__Data extracted from a collection__
★ ★ ★
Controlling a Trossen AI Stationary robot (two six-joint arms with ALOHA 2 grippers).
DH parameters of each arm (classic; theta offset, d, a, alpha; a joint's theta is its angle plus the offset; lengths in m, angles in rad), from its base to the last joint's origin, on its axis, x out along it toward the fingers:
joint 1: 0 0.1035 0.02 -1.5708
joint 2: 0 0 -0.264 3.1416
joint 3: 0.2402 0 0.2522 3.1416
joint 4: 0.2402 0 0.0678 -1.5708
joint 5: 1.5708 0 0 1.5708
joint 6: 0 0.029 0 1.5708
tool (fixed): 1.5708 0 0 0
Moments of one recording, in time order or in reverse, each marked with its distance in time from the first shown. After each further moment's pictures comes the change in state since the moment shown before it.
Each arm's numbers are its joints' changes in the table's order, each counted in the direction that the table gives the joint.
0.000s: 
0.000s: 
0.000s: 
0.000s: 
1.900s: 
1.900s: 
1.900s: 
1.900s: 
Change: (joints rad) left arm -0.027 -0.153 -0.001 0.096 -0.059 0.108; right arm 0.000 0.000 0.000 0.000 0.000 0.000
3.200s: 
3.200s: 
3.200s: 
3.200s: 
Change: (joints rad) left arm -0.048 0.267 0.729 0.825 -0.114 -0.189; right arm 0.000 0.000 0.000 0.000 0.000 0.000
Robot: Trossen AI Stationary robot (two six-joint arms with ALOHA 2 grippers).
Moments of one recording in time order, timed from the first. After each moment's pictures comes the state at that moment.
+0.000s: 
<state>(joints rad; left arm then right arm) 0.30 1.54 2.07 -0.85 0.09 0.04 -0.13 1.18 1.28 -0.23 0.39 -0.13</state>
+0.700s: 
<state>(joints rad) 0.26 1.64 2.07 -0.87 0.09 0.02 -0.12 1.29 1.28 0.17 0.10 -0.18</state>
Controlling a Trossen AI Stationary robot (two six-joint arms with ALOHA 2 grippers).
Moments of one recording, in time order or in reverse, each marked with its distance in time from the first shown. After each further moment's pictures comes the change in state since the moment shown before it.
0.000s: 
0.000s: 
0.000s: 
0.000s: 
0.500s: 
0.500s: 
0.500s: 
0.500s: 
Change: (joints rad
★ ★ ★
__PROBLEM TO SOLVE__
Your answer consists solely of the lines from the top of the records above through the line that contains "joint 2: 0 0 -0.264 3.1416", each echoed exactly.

__EXERCISE RESPONSE__
Controlling a Trossen AI Stationary robot (two six-joint arms with ALOHA 2 grippers).
DH parameters of each arm (classic; theta offset, d, a, alpha; a joint's theta is its angle plus the offset; lengths in m, angles in rad), from its base to the last joint's origin, on its axis, x out along it toward the fingers:
joint 1: 0 0.1035 0.02 -1.5708
joint 2: 0 0 -0.264 3.1416

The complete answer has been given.